Whenever a line below mentions the word "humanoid", that line should be copied.

--

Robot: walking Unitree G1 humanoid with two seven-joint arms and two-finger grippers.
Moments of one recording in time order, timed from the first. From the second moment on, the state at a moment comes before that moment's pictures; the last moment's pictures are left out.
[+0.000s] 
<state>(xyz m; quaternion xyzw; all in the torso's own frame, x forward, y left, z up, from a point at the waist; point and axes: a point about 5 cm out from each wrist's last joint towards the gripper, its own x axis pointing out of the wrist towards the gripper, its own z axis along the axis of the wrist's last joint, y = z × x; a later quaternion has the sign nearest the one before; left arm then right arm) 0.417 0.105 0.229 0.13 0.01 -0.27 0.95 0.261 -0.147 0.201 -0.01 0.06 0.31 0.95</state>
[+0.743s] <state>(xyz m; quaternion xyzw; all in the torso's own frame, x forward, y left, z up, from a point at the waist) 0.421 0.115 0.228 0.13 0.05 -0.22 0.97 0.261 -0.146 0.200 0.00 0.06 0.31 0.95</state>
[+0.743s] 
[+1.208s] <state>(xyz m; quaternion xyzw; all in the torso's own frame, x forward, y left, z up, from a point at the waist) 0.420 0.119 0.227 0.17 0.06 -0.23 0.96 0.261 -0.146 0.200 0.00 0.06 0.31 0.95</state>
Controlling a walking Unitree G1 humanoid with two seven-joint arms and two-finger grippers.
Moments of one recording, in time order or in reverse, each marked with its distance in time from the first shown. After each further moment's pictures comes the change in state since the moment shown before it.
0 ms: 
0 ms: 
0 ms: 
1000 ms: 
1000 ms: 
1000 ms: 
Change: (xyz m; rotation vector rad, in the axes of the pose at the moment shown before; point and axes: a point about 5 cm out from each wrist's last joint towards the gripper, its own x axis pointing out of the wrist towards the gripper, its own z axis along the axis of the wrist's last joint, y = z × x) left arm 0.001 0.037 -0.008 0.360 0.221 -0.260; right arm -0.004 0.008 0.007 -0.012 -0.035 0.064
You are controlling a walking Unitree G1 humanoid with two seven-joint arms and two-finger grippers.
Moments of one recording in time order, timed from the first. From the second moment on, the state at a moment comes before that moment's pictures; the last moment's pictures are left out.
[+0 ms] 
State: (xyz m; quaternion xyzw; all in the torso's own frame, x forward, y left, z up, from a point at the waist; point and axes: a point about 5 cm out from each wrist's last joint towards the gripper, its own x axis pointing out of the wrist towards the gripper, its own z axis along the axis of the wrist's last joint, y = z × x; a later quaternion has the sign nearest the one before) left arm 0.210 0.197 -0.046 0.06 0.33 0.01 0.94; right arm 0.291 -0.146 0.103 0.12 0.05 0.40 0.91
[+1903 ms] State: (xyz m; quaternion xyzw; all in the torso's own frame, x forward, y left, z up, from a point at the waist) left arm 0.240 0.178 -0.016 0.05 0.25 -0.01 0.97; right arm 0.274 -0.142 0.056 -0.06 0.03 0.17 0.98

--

§ **TASK RESPONSE**
Robot: walking Unitree G1 humanoid with two seven-joint arms and two-finger grippers.
Controlling a walking Unitree G1 humanoid with two seven-joint arms and two-finger grippers.
You are controlling a walking Unitree G1 humanoid with two seven-joint arms and two-finger grippers.

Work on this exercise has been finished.